Task item
Print the first line of the material below and each line after it, exactly as written, ending with the line that contains "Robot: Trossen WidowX".
----- Information given -----
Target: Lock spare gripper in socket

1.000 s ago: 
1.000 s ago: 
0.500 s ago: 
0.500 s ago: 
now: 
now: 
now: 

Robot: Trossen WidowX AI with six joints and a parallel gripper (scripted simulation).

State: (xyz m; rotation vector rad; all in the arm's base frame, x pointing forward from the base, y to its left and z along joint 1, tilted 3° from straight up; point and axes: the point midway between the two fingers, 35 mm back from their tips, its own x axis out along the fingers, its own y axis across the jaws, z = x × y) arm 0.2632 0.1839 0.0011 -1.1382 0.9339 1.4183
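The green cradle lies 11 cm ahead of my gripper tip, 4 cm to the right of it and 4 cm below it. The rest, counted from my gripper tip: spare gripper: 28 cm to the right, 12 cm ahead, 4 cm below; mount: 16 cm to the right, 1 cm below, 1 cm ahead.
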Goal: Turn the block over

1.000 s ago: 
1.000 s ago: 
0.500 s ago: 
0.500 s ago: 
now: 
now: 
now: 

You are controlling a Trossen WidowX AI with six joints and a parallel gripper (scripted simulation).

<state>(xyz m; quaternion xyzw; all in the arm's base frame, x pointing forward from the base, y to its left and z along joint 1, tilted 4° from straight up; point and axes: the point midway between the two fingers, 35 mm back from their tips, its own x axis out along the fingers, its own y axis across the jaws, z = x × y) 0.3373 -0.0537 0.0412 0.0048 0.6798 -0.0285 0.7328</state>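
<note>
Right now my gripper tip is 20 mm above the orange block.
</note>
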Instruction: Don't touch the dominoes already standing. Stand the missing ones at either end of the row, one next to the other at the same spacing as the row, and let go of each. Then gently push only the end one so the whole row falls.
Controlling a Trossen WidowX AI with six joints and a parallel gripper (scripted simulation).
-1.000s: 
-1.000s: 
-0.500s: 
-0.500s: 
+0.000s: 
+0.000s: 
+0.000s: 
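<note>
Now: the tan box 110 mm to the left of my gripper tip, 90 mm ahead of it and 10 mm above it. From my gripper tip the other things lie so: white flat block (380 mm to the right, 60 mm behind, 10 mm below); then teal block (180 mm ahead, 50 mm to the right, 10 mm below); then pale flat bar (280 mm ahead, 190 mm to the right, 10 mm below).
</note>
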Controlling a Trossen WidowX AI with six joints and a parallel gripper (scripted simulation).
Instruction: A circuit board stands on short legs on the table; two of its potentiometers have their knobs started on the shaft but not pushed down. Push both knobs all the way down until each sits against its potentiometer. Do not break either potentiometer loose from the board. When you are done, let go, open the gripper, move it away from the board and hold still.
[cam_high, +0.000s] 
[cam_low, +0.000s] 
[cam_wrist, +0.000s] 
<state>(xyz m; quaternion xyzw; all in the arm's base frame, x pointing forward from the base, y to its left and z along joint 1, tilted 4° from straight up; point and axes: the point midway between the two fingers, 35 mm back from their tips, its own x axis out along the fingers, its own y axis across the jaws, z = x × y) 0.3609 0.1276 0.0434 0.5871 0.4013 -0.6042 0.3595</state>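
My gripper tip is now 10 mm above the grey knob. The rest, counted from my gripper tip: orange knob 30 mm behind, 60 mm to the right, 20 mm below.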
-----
Reply to the exercise
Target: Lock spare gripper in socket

1.000 s ago: 
1.000 s ago: 
0.500 s ago: 
0.500 s ago: 
now: 
now: 
now: 

Robot: Trossen WidowX AI with six joints and a parallel gripper (scripted simulation).

With that, the answer is finished.